> [TASK BRIEF]:
Check every line of the data for the string "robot" and copy the ones that have it.

> [ENTRIES SUPPLIED]:
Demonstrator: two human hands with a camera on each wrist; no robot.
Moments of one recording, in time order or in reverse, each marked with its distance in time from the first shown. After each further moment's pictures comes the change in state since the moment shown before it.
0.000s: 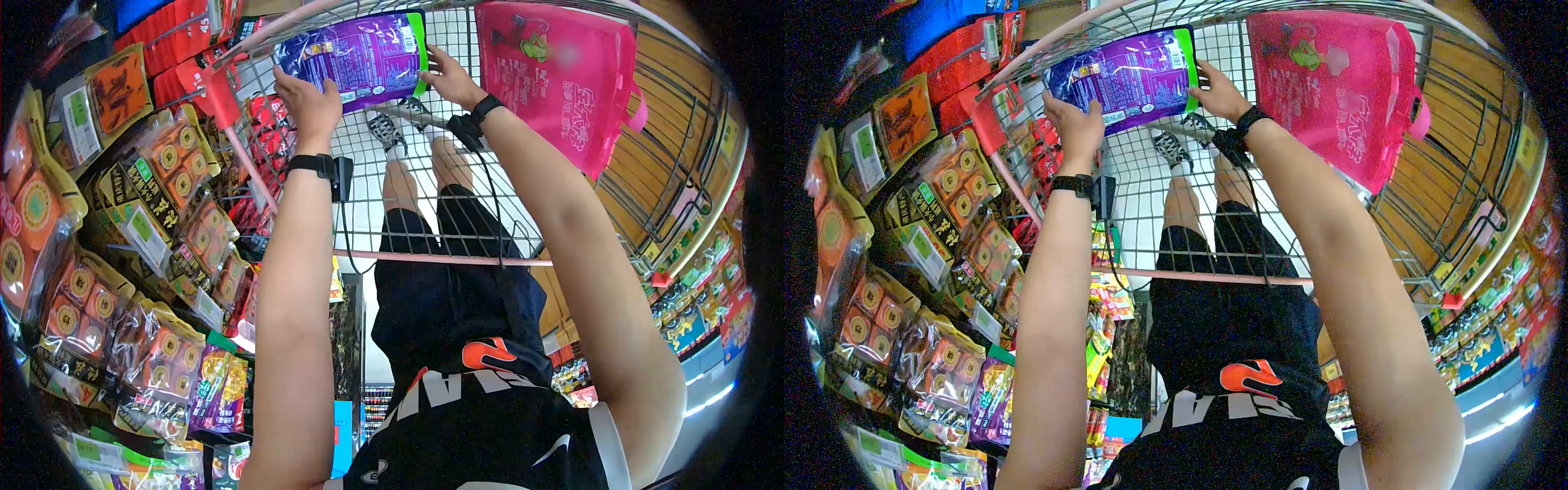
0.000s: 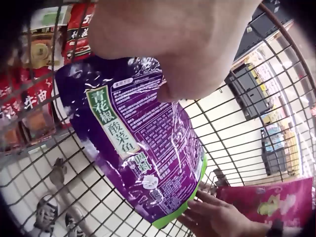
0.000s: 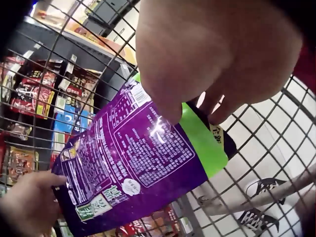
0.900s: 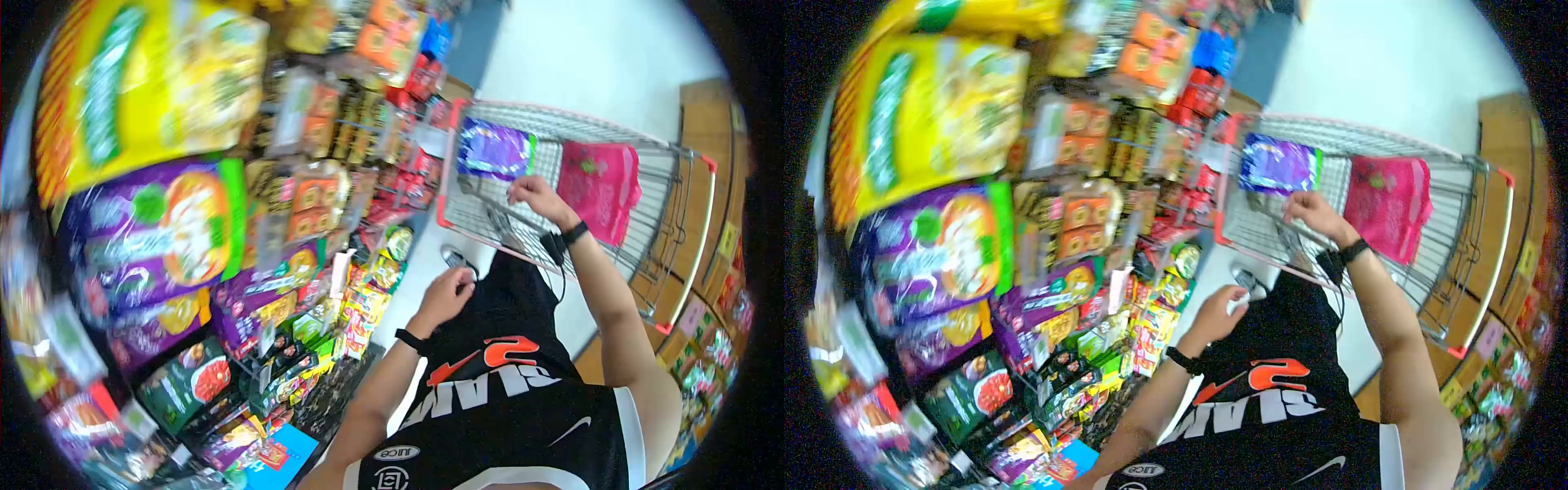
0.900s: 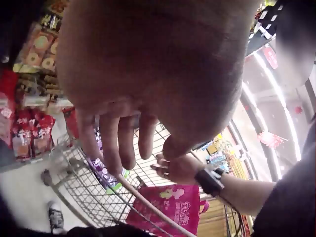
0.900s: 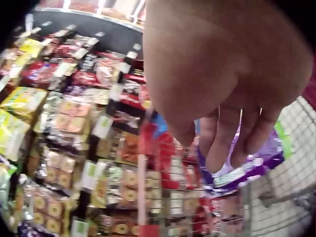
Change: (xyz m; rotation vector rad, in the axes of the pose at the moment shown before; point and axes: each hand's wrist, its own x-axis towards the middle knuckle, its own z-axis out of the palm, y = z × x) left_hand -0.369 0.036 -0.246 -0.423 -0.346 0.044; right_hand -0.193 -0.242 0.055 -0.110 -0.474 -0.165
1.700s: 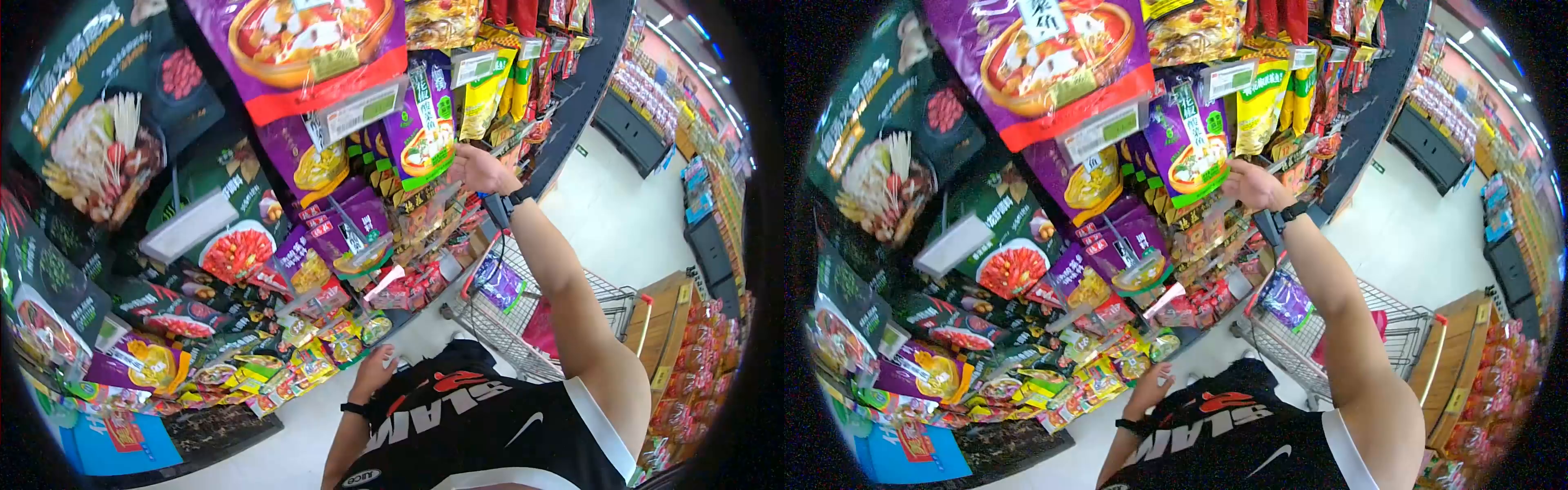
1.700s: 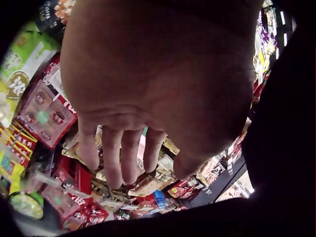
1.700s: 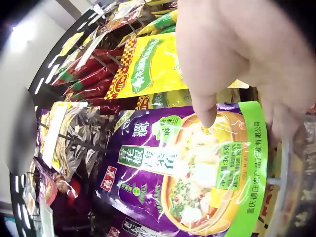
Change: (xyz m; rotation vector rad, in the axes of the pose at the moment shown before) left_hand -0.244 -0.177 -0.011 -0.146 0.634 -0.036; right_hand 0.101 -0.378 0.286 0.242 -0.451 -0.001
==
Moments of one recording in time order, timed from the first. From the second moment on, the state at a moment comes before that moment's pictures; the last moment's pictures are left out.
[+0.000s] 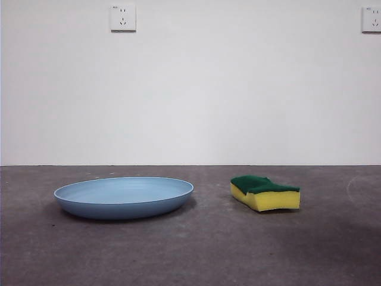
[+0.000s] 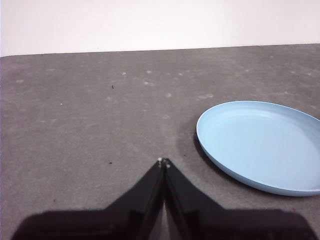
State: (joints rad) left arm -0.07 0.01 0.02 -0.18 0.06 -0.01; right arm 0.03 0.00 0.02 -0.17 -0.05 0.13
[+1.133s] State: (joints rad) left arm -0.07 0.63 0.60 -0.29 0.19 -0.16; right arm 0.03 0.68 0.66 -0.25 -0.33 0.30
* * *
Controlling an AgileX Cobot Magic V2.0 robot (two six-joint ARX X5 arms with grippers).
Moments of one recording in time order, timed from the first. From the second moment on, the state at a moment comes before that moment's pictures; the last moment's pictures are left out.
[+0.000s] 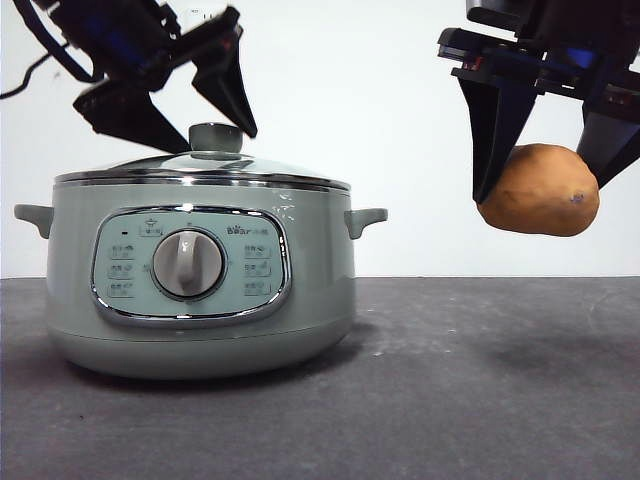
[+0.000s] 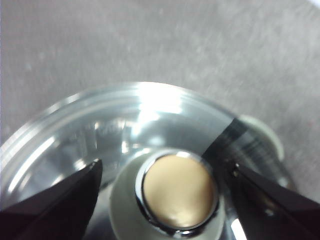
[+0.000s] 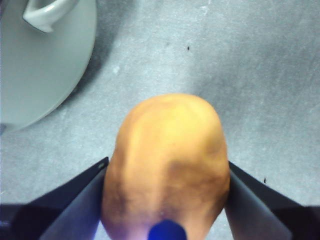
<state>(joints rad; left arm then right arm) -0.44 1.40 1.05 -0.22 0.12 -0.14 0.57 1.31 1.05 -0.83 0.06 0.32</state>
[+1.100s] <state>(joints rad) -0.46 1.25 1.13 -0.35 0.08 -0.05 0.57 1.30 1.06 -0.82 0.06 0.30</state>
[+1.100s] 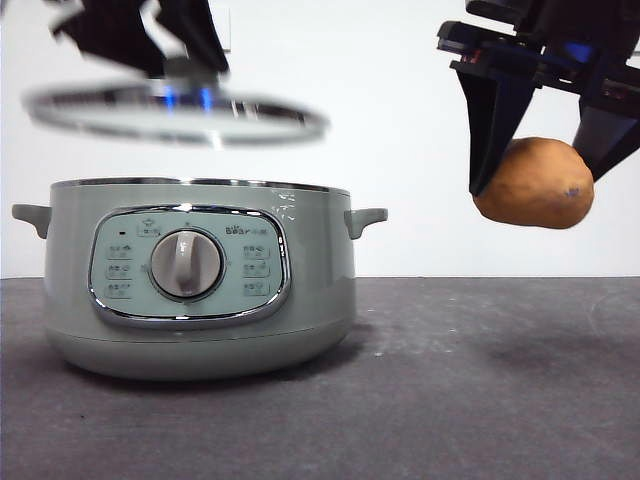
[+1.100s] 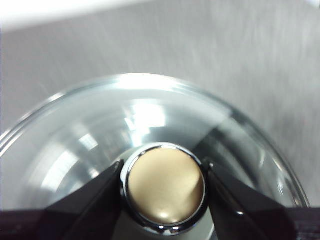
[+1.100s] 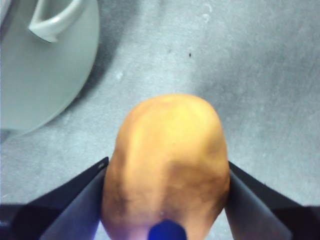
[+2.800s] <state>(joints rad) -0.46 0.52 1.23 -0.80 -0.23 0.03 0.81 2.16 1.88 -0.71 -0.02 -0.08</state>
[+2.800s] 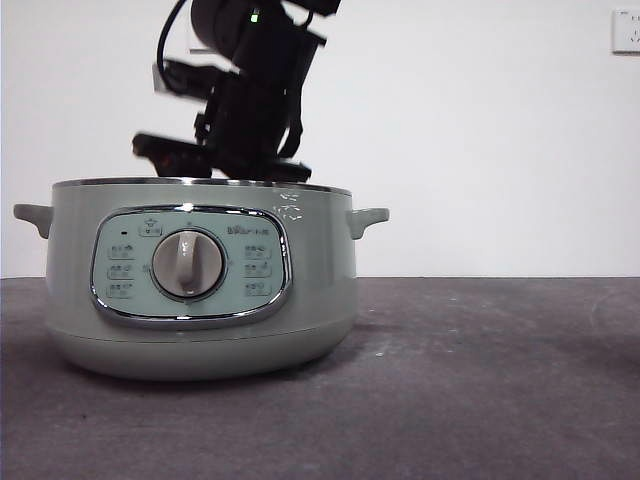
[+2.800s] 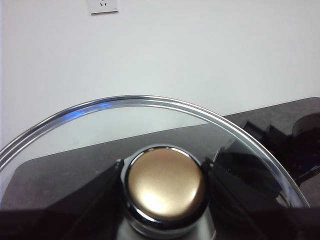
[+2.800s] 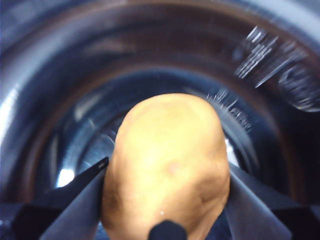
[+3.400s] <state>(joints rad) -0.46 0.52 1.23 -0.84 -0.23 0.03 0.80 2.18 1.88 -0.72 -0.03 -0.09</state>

> [ANSWER SPACE]:
Demonstrator: two human hands with a camera on each wrist; no robot.
Controlling an AgileX Cobot Magic V2.0 robot (two six-joint ARX X5 arms with grippers).

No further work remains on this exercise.